The Chief Minister, Kerala is said to have stated that when Indira Gandhi was unseated by a Judge of theAllahad High Court on the basis of election petition by late Shri Raj Narain, the then Government declared internal emergency. According to the Chief Minister, Shri V R Krishna Iyer, the Judge who unseated her was attacked by Rajiv Gandhi’s (later corrected t as Sanjiv Gandhi’s) goons. It was Justice Jagan Mohan Sinha, of the Allahabad High Court who delivered the judgment on the election petition Raj Narain Vs Indira Gandhi. The matter went on appeal to the Supreme Court which was on a vacation. Shri V R Krishna Iyer, who was the vacation judge in the Supreme Court, heard the arguments of Nani Palkhiwala and Shanti Bushan and stayed the judgment of the Allahabad High Court with the condition that she shall not vote, shall not sign the Lok Sabha attendance register and she would not be entitled to any sitting fees. There was no attack on Justice V R Krishna Iyer’s residence as indicated by the CM. As a matter of fact, if Justice V R Krishna Iyer had not stayed the Allahabad High Court judgment, Ms Gandhi had no other option but to resign and the Emergency proclamation would not have come about..

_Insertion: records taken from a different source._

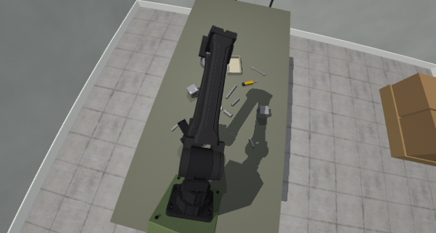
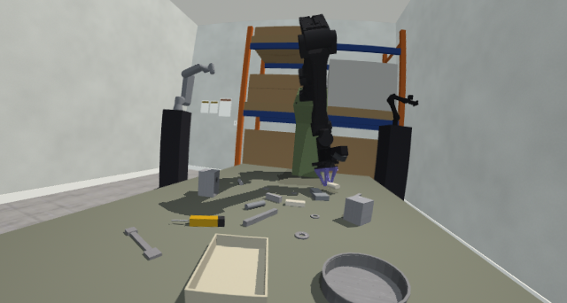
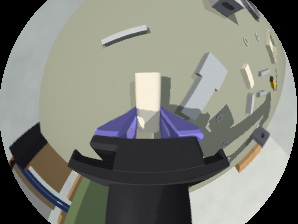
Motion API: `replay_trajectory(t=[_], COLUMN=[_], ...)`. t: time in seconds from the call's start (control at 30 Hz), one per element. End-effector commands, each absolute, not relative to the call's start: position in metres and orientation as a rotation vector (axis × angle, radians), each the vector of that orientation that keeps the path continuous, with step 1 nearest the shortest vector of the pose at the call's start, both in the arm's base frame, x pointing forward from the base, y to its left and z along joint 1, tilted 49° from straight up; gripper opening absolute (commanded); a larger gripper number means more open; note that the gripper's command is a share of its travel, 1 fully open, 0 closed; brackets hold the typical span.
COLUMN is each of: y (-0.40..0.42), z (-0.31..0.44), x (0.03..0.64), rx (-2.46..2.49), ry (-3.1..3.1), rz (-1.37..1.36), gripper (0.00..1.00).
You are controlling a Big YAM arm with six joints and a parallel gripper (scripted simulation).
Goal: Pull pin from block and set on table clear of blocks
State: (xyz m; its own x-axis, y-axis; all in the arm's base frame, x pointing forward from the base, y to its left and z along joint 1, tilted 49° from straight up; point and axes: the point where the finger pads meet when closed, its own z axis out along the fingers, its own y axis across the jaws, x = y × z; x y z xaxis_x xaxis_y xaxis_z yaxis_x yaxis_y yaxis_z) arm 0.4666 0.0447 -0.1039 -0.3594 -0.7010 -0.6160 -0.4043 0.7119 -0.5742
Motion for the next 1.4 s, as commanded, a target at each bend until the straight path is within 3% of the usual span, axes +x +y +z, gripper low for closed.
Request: replay_trajectory(t=[0.0,1.37], y=[0.053,0.057], z=[-0.123,-0.145], x=[0.436,0.431], rx=[-0.875,-0.867], ry=[2.041,2.02], rz=[-0.376,-0.381], gripper=[0.0,0.0])
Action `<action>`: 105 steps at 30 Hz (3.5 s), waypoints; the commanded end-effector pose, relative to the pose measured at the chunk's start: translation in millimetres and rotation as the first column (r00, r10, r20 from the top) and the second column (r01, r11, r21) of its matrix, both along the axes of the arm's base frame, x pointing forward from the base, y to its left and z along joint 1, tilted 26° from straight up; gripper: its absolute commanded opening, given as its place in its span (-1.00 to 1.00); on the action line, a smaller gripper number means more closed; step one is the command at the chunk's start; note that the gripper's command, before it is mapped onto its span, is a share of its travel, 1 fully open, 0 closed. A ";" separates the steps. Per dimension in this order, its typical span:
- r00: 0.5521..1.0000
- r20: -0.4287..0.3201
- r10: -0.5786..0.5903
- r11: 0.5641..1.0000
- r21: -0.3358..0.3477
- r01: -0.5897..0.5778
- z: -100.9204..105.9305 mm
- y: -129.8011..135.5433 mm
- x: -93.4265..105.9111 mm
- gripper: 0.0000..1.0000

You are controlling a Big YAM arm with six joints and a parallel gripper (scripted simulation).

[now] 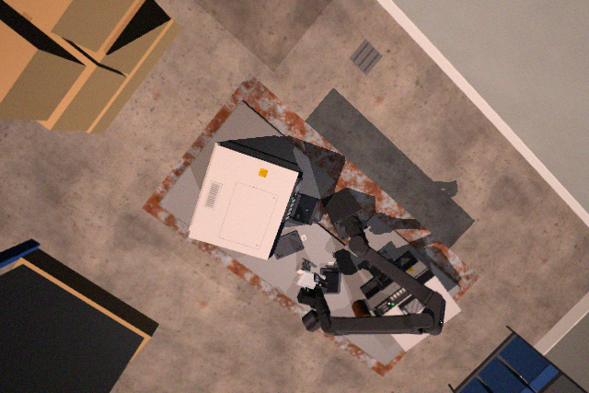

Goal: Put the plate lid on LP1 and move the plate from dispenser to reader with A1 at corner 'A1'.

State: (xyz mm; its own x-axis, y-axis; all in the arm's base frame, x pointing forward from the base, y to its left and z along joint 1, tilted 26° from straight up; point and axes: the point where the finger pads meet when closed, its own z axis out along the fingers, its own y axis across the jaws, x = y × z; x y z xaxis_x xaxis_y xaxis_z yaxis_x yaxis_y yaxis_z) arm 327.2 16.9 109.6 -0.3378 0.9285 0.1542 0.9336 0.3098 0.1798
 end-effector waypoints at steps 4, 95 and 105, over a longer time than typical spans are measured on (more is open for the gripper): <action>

Coming back to the Court’s judgment, the Court had upheld the movement of any citizen against collective mob blocking the free movement of that individual by holding a street rally. Your freedom and my freedom end at the tip of our noses. To block one’s freedom in the name of natural justice is against the fundamental principle of Law. If a person breaks the Law, he is prosecuted by the State. If the State breaks the Law, there is only the Law of the Jungle.

It is suggested that the three reservoirs of the Constitution exercise maximum restraint, and work in tandem so as to preserve, protect Indian democracy.